- Directed by: Kitra Cahana
- Written by: Kitra Cahana
- Produced by: Kat Baulu Ariel Nasr
- Starring: Rabbi Ronnie Cahana
- Cinematography: Kitra Cahana
- Edited by: Kara Blake
- Music by: Olivier Alary
- Production company: National Film Board of Canada
- Release date: October 8, 2021 (FNC);
- Running time: 12 minutes
- Country: Canada
- Language: English

= Perfecting the Art of Longing =

2021 Canadian short documentary film

Perfecting the Art of Longing is a Canadian short documentary film, directed by Kitra Cahana and released in 2021. The film is a portrait of Cahana's father Ronnie, a former rabbi who has been living in long-term care since suffering a stroke which left him quadriplegic and unable to speak, and the family's efforts to stay connected to him remotely during the COVID-19 pandemic in Canada.

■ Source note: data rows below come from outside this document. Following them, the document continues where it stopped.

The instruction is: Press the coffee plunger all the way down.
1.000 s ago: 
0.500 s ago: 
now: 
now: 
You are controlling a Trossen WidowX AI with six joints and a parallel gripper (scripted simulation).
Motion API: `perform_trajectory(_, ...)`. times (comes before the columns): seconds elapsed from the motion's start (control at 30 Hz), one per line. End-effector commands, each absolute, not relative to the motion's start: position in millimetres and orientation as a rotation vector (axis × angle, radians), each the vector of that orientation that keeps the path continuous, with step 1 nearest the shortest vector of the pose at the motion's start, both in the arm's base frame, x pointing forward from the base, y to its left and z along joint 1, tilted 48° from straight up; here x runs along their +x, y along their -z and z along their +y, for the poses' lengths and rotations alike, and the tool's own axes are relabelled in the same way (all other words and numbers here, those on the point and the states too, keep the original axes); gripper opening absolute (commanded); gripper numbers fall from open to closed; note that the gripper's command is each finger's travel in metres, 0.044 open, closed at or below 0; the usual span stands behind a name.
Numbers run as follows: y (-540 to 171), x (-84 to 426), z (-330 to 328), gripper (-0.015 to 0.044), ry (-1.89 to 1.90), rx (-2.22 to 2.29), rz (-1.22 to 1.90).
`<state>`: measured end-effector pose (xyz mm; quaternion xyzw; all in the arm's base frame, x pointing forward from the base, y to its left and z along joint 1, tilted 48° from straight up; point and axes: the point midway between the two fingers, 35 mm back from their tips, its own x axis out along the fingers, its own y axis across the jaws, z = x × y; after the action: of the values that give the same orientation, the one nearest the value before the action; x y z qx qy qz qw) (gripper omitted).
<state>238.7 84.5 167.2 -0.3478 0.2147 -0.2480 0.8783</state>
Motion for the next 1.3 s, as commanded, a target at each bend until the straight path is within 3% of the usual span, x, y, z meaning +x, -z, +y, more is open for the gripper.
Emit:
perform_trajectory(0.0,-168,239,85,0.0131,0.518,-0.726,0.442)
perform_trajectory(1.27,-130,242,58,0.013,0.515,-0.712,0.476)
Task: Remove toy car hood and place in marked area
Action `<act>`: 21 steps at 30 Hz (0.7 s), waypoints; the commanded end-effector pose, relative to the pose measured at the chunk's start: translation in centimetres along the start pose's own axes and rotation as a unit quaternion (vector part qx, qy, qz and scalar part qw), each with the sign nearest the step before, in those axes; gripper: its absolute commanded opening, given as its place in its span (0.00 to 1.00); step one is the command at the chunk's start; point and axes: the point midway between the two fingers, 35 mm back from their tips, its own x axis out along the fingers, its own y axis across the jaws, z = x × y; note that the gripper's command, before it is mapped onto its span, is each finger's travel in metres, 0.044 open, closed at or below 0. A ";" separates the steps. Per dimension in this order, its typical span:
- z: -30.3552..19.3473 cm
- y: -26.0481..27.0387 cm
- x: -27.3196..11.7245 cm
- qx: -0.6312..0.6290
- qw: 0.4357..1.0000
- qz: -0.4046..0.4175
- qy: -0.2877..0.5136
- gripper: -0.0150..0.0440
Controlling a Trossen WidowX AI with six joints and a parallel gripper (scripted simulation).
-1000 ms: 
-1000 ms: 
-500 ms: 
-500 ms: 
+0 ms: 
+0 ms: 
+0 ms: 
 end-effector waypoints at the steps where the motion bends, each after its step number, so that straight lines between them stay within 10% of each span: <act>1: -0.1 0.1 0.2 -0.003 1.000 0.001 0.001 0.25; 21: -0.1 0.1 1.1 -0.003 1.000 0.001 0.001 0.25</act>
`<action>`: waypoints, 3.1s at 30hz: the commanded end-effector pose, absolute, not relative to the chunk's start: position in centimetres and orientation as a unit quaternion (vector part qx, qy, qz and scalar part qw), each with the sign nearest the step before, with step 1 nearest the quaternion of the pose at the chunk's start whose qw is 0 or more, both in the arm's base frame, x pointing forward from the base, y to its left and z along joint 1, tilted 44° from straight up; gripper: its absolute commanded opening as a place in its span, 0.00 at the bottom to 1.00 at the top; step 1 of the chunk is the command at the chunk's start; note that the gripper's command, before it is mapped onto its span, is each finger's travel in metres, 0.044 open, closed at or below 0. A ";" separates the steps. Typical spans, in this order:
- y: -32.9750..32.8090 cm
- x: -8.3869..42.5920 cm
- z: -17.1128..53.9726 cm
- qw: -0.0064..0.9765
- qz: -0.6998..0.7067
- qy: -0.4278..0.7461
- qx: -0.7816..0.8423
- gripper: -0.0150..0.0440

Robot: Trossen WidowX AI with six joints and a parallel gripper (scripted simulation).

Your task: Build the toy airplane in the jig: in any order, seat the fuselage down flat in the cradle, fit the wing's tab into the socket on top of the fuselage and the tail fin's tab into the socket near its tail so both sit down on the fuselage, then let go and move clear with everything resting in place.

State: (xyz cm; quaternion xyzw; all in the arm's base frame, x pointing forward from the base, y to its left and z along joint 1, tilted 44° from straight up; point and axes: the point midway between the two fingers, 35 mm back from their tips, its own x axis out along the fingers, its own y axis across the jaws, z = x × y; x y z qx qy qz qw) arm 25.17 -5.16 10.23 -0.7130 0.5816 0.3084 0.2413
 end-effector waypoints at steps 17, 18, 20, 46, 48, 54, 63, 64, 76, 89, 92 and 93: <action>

The film premiered in October 2021 at the Festival du nouveau cinéma.

The film won the Betty Youson Award for Best Canadian Short Documentary at the 2022 Hot Docs Canadian International Documentary Festival, and the Prix Iris for Best Short Documentary at the 24th Quebec Cinema Awards in 2022. It was released as a New York Times Op-Doc.

The film received a Canadian Screen Award nomination for Best Short Documentary at the 11th Canadian Screen Awards in 2023.